Features - OnLine

Film Review

Redford, Pitt Make ‘Spy Game’ Masterful

By Becca Parson (Dec. 4, 2001)

"Spy Game," a thriller partly set in the Langley CIA headquarters, is a masterful spy movie that relies on an exciting plot, great performances from the actors, and for once in an action movie, good dialogue instead of overdone special effects. 

Robert Redford plays experienced CIA operative Nathan Muir who is about to retire when he is told that his protegé, Tom Bishop (Brad Pitt), has been arrested by the Chinese for espionage and is set to be executed in 24 hours. The problem is that Bishop is now a rogue agent, and was not working with the CIA when he broke into a Chinese prison. Muir is called to a meeting of his superiors to provide background information for them on Bishop. Here he discovers that they are grilling him not to save Bishop, but to find an excuse to let him be executed because the U.S. government does not want to disrupt trade negotiations with the Chinese government.

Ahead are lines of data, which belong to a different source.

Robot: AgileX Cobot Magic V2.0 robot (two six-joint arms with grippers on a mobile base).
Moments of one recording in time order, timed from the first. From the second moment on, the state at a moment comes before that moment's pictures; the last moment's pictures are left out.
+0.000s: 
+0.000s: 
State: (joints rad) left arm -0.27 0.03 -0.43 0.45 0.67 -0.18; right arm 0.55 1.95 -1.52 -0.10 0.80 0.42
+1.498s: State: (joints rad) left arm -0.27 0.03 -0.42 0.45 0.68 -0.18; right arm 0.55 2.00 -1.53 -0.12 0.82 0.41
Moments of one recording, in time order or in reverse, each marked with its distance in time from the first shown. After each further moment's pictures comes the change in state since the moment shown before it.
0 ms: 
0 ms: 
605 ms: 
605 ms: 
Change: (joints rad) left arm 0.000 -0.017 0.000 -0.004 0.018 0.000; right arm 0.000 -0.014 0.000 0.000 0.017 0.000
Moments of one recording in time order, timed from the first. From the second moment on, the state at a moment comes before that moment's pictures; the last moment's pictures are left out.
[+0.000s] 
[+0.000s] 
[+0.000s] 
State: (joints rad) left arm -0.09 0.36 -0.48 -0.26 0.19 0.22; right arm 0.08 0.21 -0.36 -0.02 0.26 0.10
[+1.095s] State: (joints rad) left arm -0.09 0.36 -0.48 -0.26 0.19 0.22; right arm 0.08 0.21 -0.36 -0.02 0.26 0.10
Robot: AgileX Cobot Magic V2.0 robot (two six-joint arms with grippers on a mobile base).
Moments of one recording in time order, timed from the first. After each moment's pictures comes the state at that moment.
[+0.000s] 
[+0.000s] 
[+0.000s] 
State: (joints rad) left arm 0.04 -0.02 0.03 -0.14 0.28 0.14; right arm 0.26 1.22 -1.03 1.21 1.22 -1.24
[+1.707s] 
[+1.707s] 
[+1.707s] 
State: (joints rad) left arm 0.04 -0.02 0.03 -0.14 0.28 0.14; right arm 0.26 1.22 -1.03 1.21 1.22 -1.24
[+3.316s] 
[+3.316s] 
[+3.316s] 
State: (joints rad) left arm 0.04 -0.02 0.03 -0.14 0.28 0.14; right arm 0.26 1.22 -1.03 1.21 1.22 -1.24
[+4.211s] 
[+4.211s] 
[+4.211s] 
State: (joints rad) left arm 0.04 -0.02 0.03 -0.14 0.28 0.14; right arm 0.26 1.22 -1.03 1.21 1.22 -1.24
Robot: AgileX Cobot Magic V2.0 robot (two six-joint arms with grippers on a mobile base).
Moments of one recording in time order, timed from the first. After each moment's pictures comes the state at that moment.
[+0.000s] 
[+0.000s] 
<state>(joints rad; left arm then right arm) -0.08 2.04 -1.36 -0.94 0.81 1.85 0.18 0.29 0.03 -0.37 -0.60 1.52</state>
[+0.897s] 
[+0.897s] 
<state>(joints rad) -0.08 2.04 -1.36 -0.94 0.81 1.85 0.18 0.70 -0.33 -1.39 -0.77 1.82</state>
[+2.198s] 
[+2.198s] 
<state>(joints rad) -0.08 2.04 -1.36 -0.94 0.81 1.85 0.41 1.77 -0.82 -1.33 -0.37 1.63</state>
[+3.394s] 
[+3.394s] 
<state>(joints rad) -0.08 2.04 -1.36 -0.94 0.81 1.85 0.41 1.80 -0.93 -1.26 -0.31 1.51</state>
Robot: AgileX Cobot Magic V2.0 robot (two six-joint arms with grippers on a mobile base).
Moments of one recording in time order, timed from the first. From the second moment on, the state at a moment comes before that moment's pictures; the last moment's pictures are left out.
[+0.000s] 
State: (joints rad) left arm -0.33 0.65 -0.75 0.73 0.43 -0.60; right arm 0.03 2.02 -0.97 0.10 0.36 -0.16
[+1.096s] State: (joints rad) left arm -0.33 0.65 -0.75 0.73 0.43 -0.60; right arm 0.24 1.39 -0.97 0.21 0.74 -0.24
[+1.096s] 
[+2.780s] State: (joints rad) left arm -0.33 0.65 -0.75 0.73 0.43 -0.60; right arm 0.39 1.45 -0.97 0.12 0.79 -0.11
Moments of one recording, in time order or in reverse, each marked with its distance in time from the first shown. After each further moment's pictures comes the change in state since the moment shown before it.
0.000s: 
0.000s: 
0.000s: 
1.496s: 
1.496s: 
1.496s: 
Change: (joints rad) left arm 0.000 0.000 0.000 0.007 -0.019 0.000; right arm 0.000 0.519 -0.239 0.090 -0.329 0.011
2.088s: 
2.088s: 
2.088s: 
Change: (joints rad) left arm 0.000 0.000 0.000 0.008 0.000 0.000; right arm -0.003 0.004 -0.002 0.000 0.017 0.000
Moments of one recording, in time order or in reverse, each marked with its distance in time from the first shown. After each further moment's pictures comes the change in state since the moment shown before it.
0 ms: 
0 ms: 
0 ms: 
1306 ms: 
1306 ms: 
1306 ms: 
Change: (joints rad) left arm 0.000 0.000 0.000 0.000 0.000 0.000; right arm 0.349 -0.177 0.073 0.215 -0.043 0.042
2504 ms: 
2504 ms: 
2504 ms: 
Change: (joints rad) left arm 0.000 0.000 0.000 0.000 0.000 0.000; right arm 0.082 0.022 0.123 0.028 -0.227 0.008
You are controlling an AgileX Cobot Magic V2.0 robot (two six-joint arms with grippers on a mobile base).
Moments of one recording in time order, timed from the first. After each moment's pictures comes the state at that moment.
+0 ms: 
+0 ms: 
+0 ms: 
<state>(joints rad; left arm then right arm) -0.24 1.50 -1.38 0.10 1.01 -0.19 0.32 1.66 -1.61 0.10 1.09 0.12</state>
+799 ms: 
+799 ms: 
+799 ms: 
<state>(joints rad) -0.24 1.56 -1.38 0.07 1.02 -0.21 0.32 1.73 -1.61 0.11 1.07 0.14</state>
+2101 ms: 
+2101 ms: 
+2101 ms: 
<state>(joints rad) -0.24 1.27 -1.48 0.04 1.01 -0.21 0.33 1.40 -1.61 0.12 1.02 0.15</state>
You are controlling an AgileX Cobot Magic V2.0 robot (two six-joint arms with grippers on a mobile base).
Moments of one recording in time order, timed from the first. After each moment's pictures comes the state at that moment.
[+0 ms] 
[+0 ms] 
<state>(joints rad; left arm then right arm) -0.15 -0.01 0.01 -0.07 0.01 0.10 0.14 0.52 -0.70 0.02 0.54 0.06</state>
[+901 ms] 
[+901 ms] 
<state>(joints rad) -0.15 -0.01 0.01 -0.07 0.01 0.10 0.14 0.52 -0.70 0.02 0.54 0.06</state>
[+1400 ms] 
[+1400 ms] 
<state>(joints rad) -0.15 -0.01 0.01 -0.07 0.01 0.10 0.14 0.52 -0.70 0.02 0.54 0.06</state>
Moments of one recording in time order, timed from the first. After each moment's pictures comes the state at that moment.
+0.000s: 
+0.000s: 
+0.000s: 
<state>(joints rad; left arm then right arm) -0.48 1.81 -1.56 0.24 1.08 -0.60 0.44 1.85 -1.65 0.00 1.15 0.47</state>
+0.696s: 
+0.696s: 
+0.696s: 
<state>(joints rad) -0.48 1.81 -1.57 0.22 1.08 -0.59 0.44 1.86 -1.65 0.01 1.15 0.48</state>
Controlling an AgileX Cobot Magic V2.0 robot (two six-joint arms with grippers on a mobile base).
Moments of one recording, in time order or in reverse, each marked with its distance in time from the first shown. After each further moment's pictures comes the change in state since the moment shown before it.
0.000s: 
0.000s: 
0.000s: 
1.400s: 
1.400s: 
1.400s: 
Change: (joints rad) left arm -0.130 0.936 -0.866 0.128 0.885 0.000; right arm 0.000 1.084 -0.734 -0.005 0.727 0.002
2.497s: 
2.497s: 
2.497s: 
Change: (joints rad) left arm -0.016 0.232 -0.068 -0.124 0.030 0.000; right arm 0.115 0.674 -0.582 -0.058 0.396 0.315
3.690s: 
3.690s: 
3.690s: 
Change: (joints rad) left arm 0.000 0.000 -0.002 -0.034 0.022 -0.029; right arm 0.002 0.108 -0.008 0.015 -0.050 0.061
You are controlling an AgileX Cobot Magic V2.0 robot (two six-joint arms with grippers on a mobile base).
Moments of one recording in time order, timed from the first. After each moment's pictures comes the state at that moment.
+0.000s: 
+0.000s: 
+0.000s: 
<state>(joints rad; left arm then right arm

During it all, Muir is making phone calls attempting to rescue his friend, even making some of the calls in the presence of his superiors. This, flashbacks to Muir and Bishop’s previous missions, and jumps around to locations around the globe make this a complicated movie. It manages to stay together, though, through on-screen titles stating the current location, and well-written dialogue. Exciting action sequences don’t hurt, either. A smart movie, it brings up the ethical questions of people lost in missions as expendable "assets" and betrayal as a measure necessary to succeed, leaving you wondering what it is Muir and Bishop really believe under all their cool bravado and professed indifference toward those "assets."